TASK PROMPT>
Give the whole listing below once more, exactly, without pictures.

========

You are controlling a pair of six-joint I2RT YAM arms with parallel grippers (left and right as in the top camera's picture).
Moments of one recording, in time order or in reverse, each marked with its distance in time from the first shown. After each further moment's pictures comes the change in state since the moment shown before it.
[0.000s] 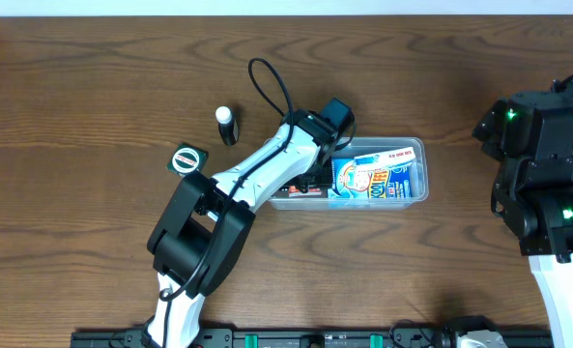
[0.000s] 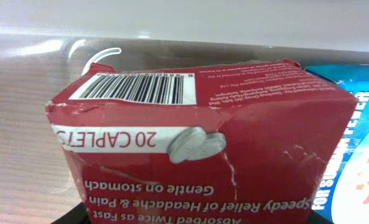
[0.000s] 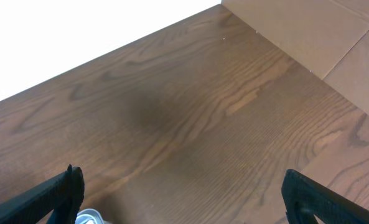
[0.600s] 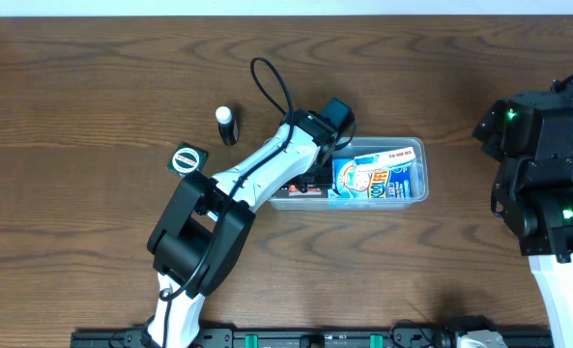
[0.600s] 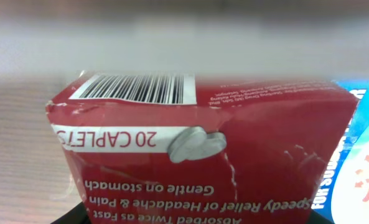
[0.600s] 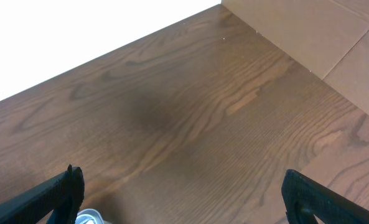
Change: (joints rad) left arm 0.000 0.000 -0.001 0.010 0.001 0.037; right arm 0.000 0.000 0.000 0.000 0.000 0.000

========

YOUR RESPONSE>
You are controlling a pair of six-joint I2RT YAM arms with parallel grippers (left and right as in the top camera's picture).
Moments of one recording, in time order or in reverse, each marked with its distance in time from the first shown. After each further moment's pictures comes the change in state since the moment shown before it.
[0.000s] 
[0.000s] 
[0.000s] 
[0.600s] 
[0.600s] 
[0.600s] 
Change: (joints rad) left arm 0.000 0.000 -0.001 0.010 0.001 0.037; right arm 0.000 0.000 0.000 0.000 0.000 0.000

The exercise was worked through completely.